- [PROBLEM DESCRIPTION]: Every entry below has to appear again in your reply, word for word, but no picture may.

------ MATERIAL FOR THIS EXERCISE

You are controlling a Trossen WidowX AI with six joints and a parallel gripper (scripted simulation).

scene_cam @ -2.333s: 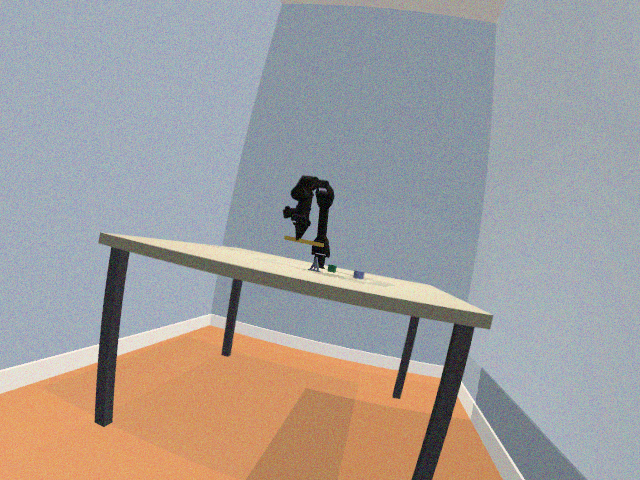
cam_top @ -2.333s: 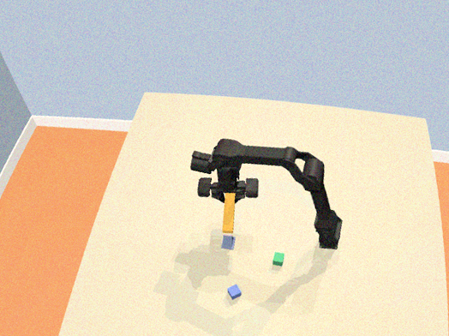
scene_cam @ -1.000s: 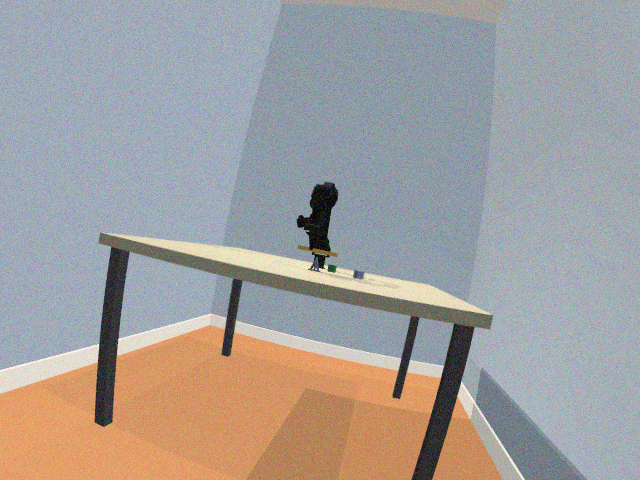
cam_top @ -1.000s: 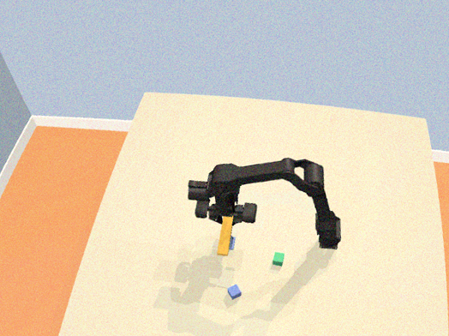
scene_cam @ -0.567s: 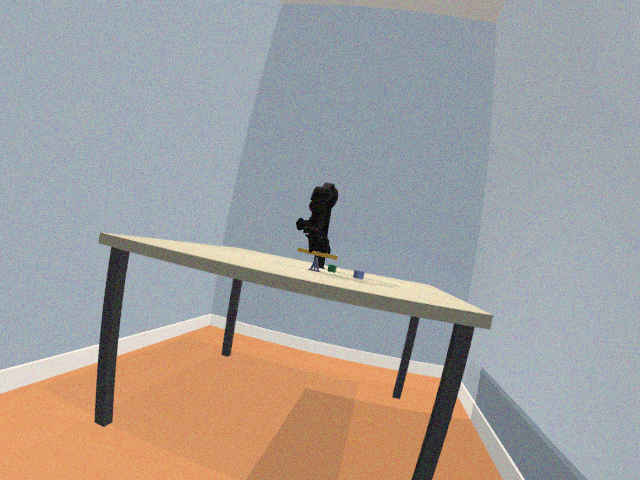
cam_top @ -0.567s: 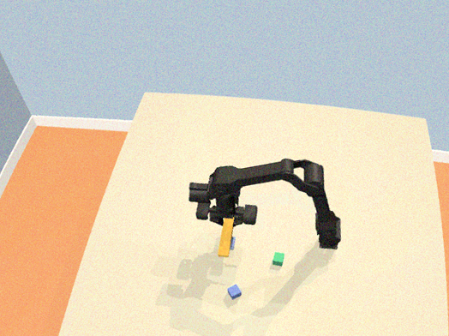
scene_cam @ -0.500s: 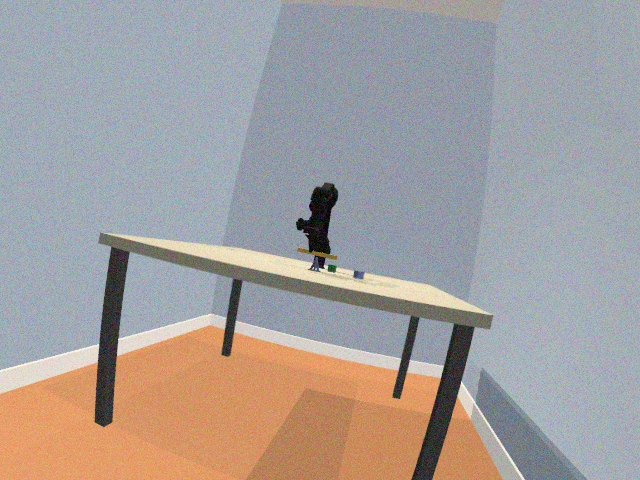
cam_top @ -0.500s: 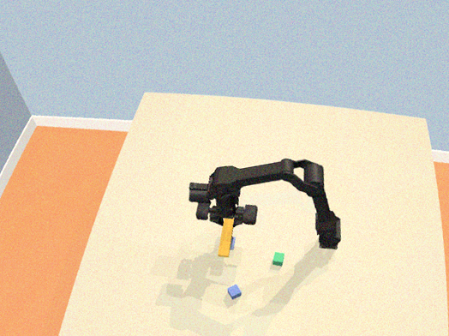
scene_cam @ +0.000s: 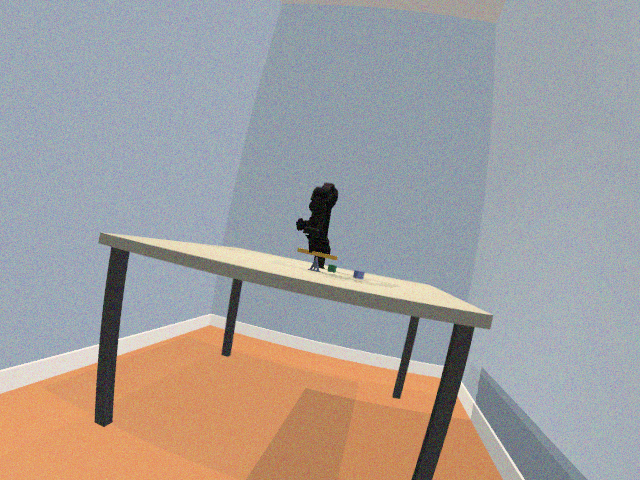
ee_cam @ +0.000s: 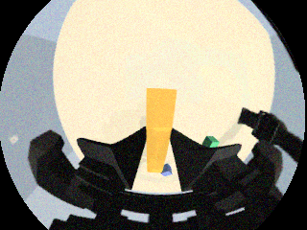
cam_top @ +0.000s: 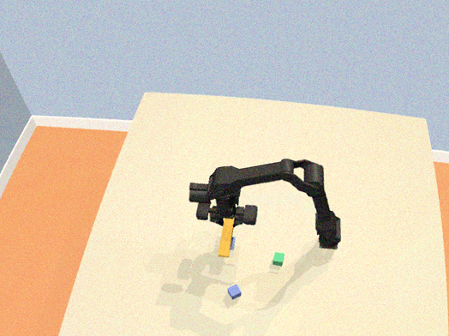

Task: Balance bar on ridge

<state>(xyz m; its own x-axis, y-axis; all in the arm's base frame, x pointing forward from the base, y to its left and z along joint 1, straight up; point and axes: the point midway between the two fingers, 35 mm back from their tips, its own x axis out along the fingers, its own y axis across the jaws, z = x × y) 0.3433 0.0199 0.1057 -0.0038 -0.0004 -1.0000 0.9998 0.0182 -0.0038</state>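
Now: gripper tip 3 cm to the right of the bar. Round my gripper tip: green cube: 18 cm behind, 8 cm to the left, 5 cm below; then blue cube: 21 cm to the left, 5 cm below, 5 cm behind.
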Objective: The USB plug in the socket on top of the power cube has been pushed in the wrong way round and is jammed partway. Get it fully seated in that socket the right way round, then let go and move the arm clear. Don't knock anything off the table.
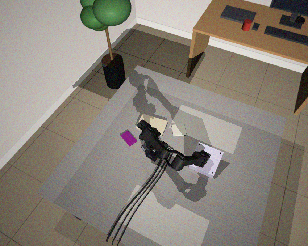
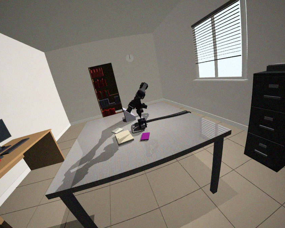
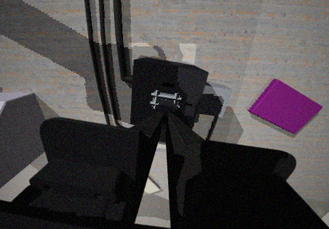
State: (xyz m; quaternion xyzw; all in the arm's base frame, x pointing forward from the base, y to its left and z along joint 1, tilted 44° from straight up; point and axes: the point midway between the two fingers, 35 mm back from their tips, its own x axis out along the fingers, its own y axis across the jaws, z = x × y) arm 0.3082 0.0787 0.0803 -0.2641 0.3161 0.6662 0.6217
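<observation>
Now: gripper tip 2 cm above the silver-edged USB plug. Round my gripper tip: beige notebook 14 cm ahead, 20 cm to the right, 10 cm below; small note 5 cm behind, 27 cm to the right, 10 cm below; magenta card 22 cm ahead, 1 cm to the right, 10 cm below.
</observation>
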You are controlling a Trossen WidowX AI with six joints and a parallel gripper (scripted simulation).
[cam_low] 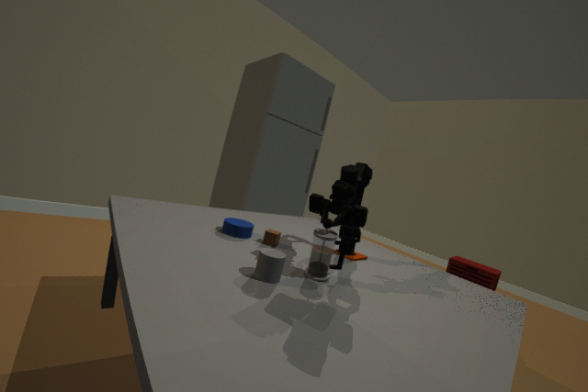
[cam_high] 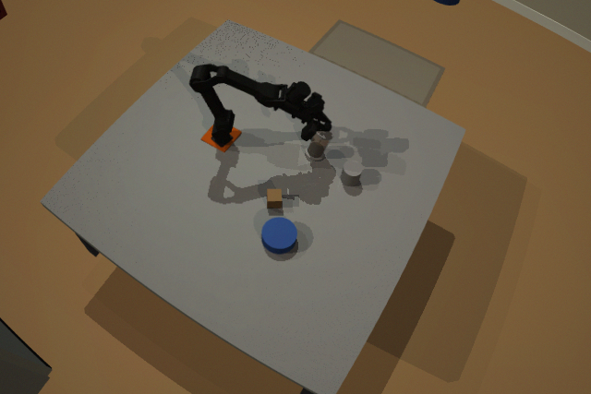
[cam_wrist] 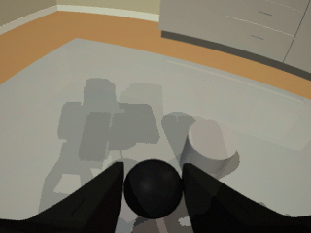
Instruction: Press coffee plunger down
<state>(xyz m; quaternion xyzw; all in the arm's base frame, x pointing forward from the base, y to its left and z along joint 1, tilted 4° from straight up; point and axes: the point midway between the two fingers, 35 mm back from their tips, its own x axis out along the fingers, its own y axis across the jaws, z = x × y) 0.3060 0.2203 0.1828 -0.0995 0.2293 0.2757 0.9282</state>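
The coffee press lies 4 cm behind my gripper tip, 1 cm to the right of it and 9 cm below it. The rest, counted from my gripper tip: blue disc: 12 cm ahead, 39 cm to the right, 15 cm below.
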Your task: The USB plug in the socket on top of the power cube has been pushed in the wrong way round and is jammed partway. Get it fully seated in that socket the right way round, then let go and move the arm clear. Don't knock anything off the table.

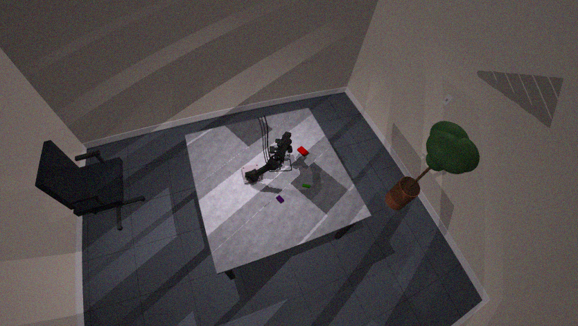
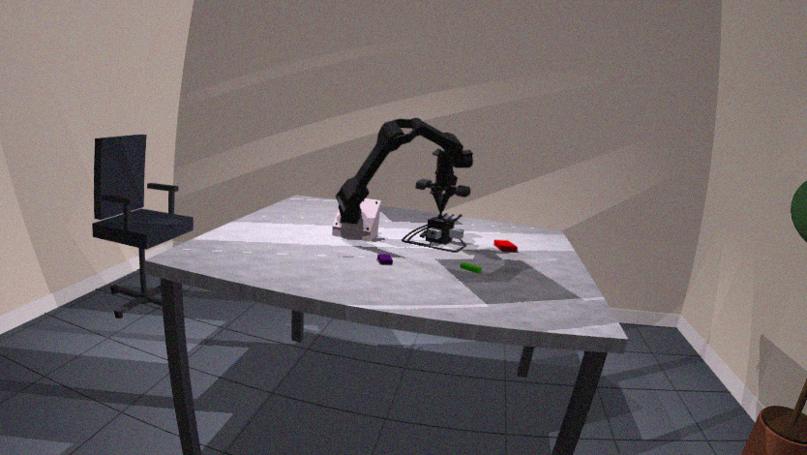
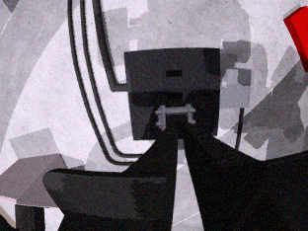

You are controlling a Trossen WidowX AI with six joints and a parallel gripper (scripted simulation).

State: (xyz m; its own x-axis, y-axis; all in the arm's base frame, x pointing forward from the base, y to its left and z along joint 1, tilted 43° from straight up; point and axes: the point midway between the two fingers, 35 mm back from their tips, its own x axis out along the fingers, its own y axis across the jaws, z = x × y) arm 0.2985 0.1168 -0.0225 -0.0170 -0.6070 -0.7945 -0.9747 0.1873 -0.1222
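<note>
My gripper tip is 20 mm above the grey USB plug. Also, from my gripper tip: green block 300 mm to the right, 140 mm ahead, 100 mm below; red block 250 mm ahead, 100 mm below, 40 mm to the left; USB socket 40 mm below.
</note>
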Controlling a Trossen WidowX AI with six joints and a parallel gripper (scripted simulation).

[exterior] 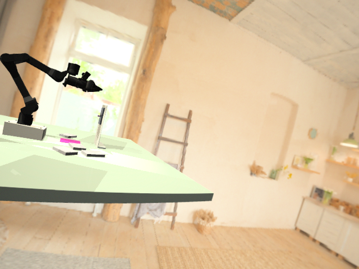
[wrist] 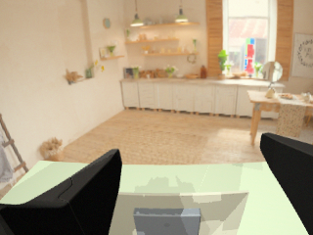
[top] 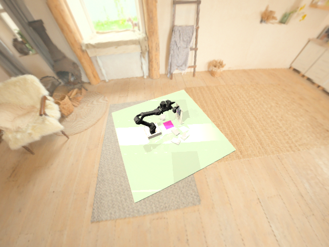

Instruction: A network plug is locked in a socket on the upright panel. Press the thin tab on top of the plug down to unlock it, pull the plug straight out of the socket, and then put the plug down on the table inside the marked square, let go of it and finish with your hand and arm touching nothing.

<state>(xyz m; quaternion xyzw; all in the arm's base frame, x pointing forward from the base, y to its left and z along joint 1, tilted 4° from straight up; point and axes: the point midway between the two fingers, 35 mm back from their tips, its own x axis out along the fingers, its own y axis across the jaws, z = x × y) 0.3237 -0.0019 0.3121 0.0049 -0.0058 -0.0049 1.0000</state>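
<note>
My gripper tip is 16 cm above the plug, 4 cm short of it and 2 cm to the right of it. From my gripper tip the other things lie so: upright panel 24 cm below, 6 cm ahead, 1 cm to the left; magenta marked square 36 cm below, 11 cm behind, 2 cm to the left.
</note>
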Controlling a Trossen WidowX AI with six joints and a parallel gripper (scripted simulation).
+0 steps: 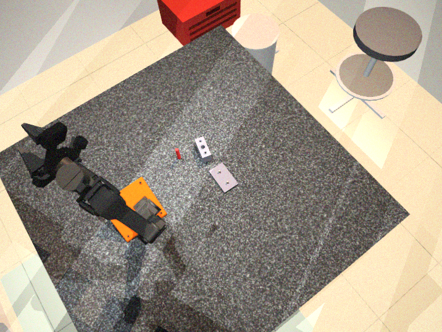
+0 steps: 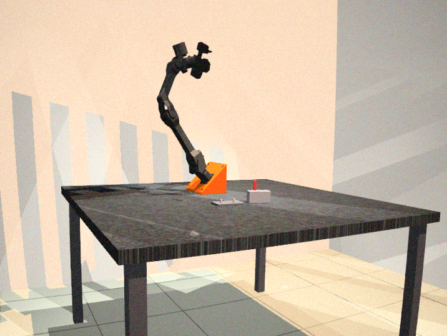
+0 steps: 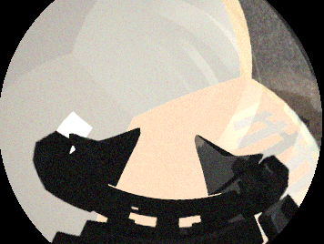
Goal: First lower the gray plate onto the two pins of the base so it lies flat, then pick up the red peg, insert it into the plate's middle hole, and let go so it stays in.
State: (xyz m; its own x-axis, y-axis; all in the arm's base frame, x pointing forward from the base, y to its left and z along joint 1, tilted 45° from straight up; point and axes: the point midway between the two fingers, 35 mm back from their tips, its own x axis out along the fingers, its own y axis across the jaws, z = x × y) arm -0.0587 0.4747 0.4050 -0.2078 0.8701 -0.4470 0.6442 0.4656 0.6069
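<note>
My gripper tip is 650 mm above the gray plate, 480 mm short of it and 50 mm to the left of it. The rest, counted from my gripper tip: red peg (650 mm below, 390 mm ahead, 10 mm to the left); base (680 mm below, 460 mm ahead, 200 mm to the right).
</note>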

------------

- [RESPONSE AREA]:
You are controlling a Trossen WidowX AI with six joints and a parallel gripper (scripted simulation).

scene_cam @ -2.333s: 
cam_top @ -2.333s: 
scene_cam @ -1.000s: 
cam_top @ -1.000s: 
scene_cam @ -0.567s: 
cam_top @ -0.567s: 
scene_cam @ -0.500s: 
cam_top @ -0.500s: 
scene_cam @ +0.000s: 
ee_cam @ +0.000s: 
cam_top @ +0.000s: 

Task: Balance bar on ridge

<state>(xyz m; its own x-axis, y-axis; all in the arm's base frame, x pointing forward from the base, y to its left and z along joint 1, straight up; point and axes: the point midway between the two fingers, 35 mm back from their tips, its own x axis out along the fingers, its own y axis across the jaws, z = x × y) 0.3433 0.0199 0.1057 -0.0038 -0.0004 -1.0000 0.9998 0.0182 -0.0038</state>
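Now: gripper tip 3 cm to the right of the bar. Round my gripper tip: green cube: 18 cm behind, 8 cm to the left, 5 cm below; then blue cube: 21 cm to the left, 5 cm below, 5 cm behind.
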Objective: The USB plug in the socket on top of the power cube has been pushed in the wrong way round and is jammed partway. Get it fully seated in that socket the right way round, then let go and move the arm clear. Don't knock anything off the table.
State: (xyz m; quaternion xyzw; all in the arm's base frame, x pointing forward from the base, y to its left and z along joint 1, tilted 44° from straight up; point and axes: the point midway between the two fingers, 35 mm back from their tips, its own x axis out along the fingers, its own y axis across the jaws, z = x × y) arm 0.3082 0.0787 0.0803 -0.2641 0.3161 0.6662 0.6217
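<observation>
Now: gripper tip 2 cm above the silver-edged USB plug. Round my gripper tip: beige notebook 14 cm ahead, 20 cm to the right, 10 cm below; small note 5 cm behind, 27 cm to the right, 10 cm below; magenta card 22 cm ahead, 1 cm to the right, 10 cm below.
</observation>
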You are controlling a Trossen WidowX AI with six joints and a parallel gripper (scripted simulation).
[cam_low] 
[cam_high] 
[cam_wrist] 
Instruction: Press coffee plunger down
<state>(xyz m; quaternion xyzw; all in the arm's base frame, x pointing forward from the base, y to its left and z along joint 1, tilted 4° from straight up; point and axes: the point midway between the two fingers, 35 mm back from their tips, its own x axis out along the fingers, its own y axis across the jaws, z = x × y) 0.3060 0.2203 0.1828 -0.0995 0.2293 0.2757 0.9282</state>
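The coffee press lies 4 cm behind my gripper tip, 1 cm to the right of it and 9 cm below it. The rest, counted from my gripper tip: blue disc: 12 cm ahead, 39 cm to the right, 15 cm below.
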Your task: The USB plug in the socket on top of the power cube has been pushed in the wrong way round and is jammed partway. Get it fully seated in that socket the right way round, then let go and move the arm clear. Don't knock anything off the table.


You are controlling a Trossen WidowX AI with six joints and a parallel gripper (scripted simulation).

State: (xyz m; its own x-axis, y-axis; all in the arm's base frame, x pointing forward from the base, y to its left and z along joint 1, tilted 43° from straight up; point and axes: the point midway between the two fingers, 35 mm back from their tips, its own x axis out along the fingers, its own y axis across the jaws, z = x × y) arm 0.2985 0.1168 -0.0225 -0.0170 -0.6070 -0.7945 -0.9747 0.1873 -0.1222
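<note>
My gripper tip is 20 mm above the grey USB plug. Also, from my gripper tip: green block 300 mm to the right, 140 mm ahead, 100 mm below; red block 250 mm ahead, 100 mm below, 40 mm to the left; USB socket 40 mm below.
</note>
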Controlling a Trossen WidowX AI with six joints and a parallel gripper (scripted simulation).

[exterior] 
[wrist] 
[top] 

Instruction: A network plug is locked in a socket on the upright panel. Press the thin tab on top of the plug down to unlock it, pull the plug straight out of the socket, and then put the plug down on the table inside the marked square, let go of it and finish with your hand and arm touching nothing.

<state>(xyz m; quaternion xyzw; all in the arm's base frame, x pointing forward from the base, y to its left and z along joint 1, tilted 4° from straight up; point and axes: the point midway between the two fingers, 35 mm back from their tips, its own x axis out along the fingers, its own y axis across the jaws, z = x × y) 0.3237 -0.0019 0.3121 0.0049 -0.0058 -0.0049 1.0000</state>
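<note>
My gripper tip is 16 cm above the plug, 4 cm short of it and 2 cm to the right of it. From my gripper tip the other things lie so: upright panel 24 cm below, 6 cm ahead, 1 cm to the left; magenta marked square 36 cm below, 11 cm behind, 2 cm to the left.
</note>
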Controlling a Trossen WidowX AI with six joints and a parallel gripper (scripted simulation).
+0 steps: 
+0 steps: 
+0 steps: 
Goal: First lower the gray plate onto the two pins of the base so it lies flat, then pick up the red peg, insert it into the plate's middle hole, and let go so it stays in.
State: (xyz m; its own x-axis, y-axis; all in the arm's base frame, x pointing forward from the base, y to its left and z along joint 1, tilted 45° from straight up; point and axes: the point midway between the two fingers, 35 mm back from their tips, its own x axis out along the fingers, its own y axis across the jaws, z = x × y) arm -0.0587 0.4747 0.4050 -0.2078 0.8701 -0.4470 0.6442 0.4656 0.6069
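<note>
My gripper tip is 650 mm above the gray plate, 480 mm short of it and 50 mm to the left of it. The rest, counted from my gripper tip: red peg (650 mm below, 390 mm ahead, 10 mm to the left); base (680 mm below, 460 mm ahead, 200 mm to the right).
</note>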

That is the complete output.